There was a lesson too for black leaders. To their credit, Al Sharpton
and Jesse Jackson didn’t stampede to the barricades and demand
conviction and severe punishment for the accused assailants. In the
past they have done that in other hot ticket racially tinged cases. Who
can forget Tawana Brawley and the black students that tore up a
football stadium in Decatur, Illinois a few years back?
Sharpton and
Jackson instantly screamed racism. Every time they did, they hopelessly
muddled the case, and inflame racial tensions.
In the Duke case, a reflexive shout of racism would have further
discredited the legitimate fight against sexual victimization. Because
of that, black leaders should have gone one step further and urged the
Duke protestors to cool their rhetoric until all the facts were in.
They didn’t. Black leader’s great fear is that if they rebuke blacks
that abuse race to grab headlines that would be tantamount to race
treason.
Then there’s Nifong. He was roundly denounced for rushing to judgment
on the case to curry favor with blacks and women’s groups, and to boost
his reelection chances. There’s no evidence that Nifong purposely used
the case to do that. But there’s no doubt that politics and race badly
clouded the case from the start.
Whether it’s O.J. Simpson, Michael Jackson, or any other high profile
racially charged case, prosecutors are sorely tempted to pander to
public passions and engage in media posturing. That’s a fatal mistake.

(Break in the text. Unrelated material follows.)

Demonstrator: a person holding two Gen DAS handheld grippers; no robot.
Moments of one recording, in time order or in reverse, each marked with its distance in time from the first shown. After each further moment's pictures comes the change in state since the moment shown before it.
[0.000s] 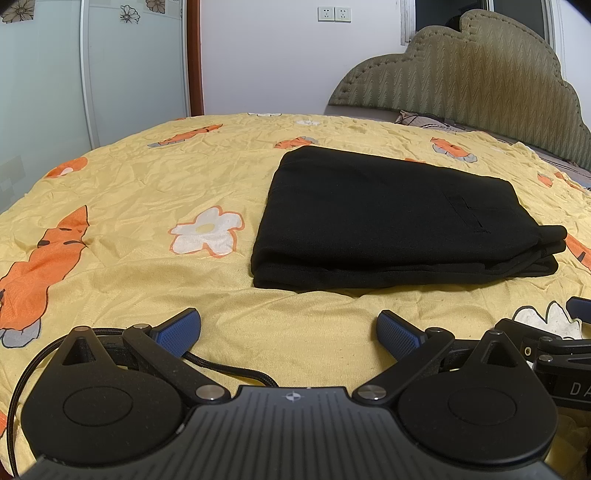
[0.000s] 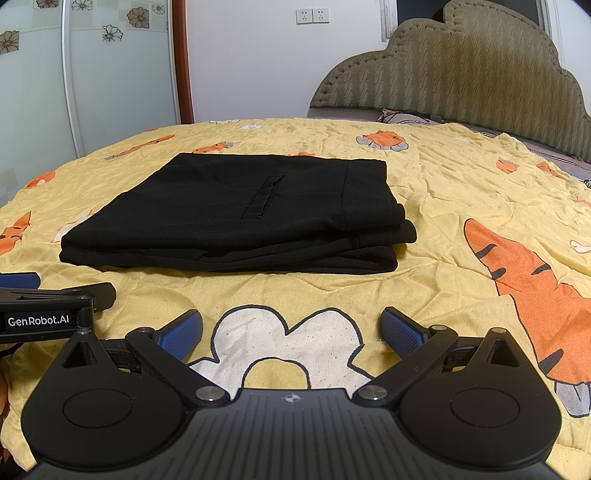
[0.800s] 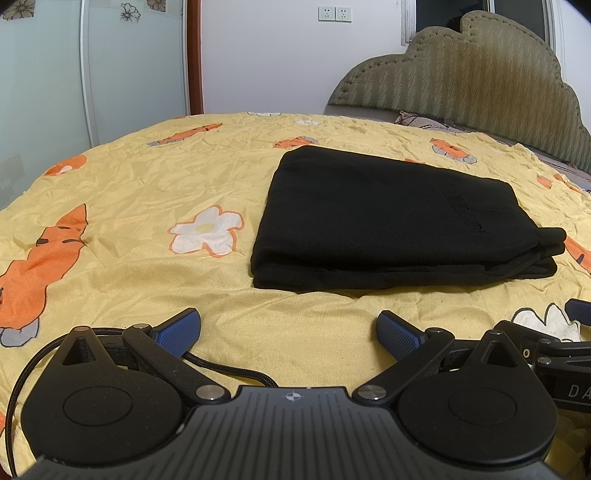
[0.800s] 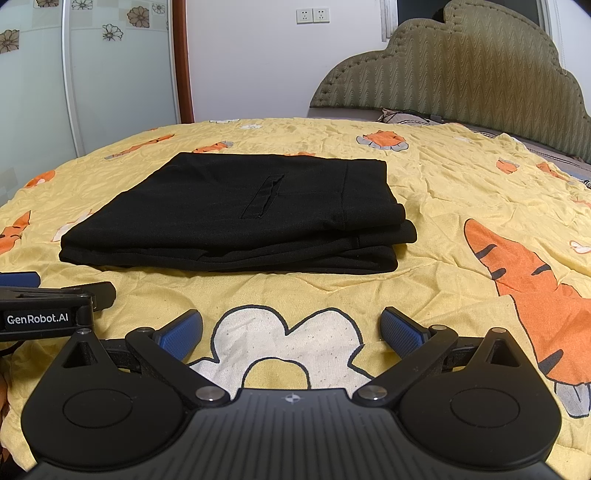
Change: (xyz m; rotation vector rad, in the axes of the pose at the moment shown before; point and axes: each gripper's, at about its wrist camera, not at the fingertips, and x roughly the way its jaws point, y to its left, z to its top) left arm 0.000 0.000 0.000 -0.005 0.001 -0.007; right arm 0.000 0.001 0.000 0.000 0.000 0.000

If the evidence is there that should be the only thing that prosecutors
pay attention to.
When they don’t they risk a humiliating loss. That
fuels public cynicism that justice is for sale, and that the system is
hopelessly flawed.
The Duke case bruised lives, gave the justice system a momentary black
eye, stirred racial divisions on one of America’s elite campuses and
riled the public. The final lesson is that when politics, race and
passions collide in a questionable case, caution and good sense go out
the window. The Duke case proved that.
Earl Ofari Hutchinson is a political analyst and social issues commentator.